If the depositor simply hands over the ownership of the present use of the money (that is, he loans his money to the bank), then there is no fractional reserve banking necessary. It is only because, in our current system, the depositor has the ability to demand the present use of his money at the same time as a borrower has the ability to demand the present use of that money, that we can call it a fractional reserve system. The bank has merely expanded the number of money substitutes (claims for the money) in the economy via the bank loaning process, but it has not expanded the money itself (now of course, in our fiat system, the money itself can also be printed… but that is not an example of fractional reserve banking per se– that is just run-of-the-mill inflation of the monetary base).**
In conclusion, even if the reader has read Hoppe on fractional reserve banking before, I highly encourage going through the lesser known essay Against Fiduciary Media because it is the most pointed response to the Selgin/White camp. It addresses the very issues discussed in the past several articles in this series.
*In fact, Hoppe makes an even stronger argument, based on praxeological a priori argumentation (in classic Hoppean fashion) by stating:
[Selgin and White] fail to recognize that a fractional reserve banking agreement implies no lesser an impossibility and fraud than that involved in the trade of flying elephants or squared circles. In fact, the impossibility involved in fractional reserve banking is even greater. For, whereas the impossibility of contracts regarding flying elephants, for instance, is merely a contingent and empirical one (it is not inconceivable that in another possible world, somewhere and sometime, flying elephants may actually exist, thus making such contracts possible), the impossibility of fractional reserve banking contracts is a necessary and categorical one.
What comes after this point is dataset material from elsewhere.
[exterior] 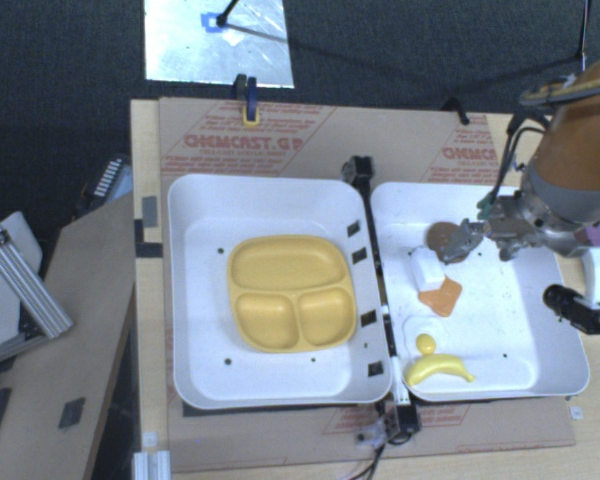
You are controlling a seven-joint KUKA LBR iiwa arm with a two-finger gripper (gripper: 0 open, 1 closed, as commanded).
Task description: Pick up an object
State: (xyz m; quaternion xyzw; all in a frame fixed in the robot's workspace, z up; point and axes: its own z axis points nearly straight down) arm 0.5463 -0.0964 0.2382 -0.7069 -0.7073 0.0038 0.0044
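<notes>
While the arm [570, 158] is reaching in from the right, its claw [460, 245] is hanging low over the upper left part of the right bin [550, 368]. Whether the claw is open or closed cannot be told at this size, and nothing is plainly showing between its tips. A brown round object [440, 235] is lying just beside the claw, at its left, and the two may be touching; that cannot be settled. A white block [426, 267] is sitting just below the brown object, and an orange piece [441, 296] is lying against the block's lower right side. Well apart from these, near the front edge of the same bin, a yellow banana-shaped toy [439, 369] is lying on its side, with a small yellow round bit [425, 344] just above it. The left bin [200, 218] is holding a yellow divided tray [290, 293] with three compartments, lying flat in the middle. Both bins are sitting side by side on a surface [280, 133] covered with printed brown board.
</notes>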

That is, it is inconceivable—praxeologically impossible—that a bank and a customer can agree to make money substitutes (banknotes, demand deposit accounts) debts instead of warehouse receipts. They may say or certify otherwise, of course, just as one may say that triangles are squares. But what they say would be objectively false. As triangles would remain triangles and be different from squares, so money substitutes would still be money substitutes (titles to present money) and be distinct from debt claims (titles to not yet existing future goods) and equity claims (titles to existing property other than money). To say otherwise does not change reality but objectively misrepresents it.
**For more on this, I recommend familiarizing oneself with Mises’ taxonomy of money. Among Austrians, there is actually some debate about the proper Misesian taxonomy. In Robert Murphy’s excellent new book he provides this taxonomy. However, Guido Hulsmann argues that this one is misleading and instead offers this one. I follow Hulsmann here. Hulsmann explains (chapter 1 here):
The diagram [the one republished by Murphy] reflects precisely that sort of thinking about money that Mises wished to overcome. It clings to the physical surface of things. To- ken coins seem to be always fiduciary media, and money certificates seem to have nothing to do with deposits or tokens or banknotes, etc. The very point of Mises’s theory was that these physical manifestations could be very different economic goods, depending on the legal and contractual context.
I actually think that Selgin/White and the free banking folks (not necessarily BM) may be confused precisely because they misunderstand the taxonomy. Hoppe basically says as much about Selgin/White in the above linked essay. But this is a topic for a future article.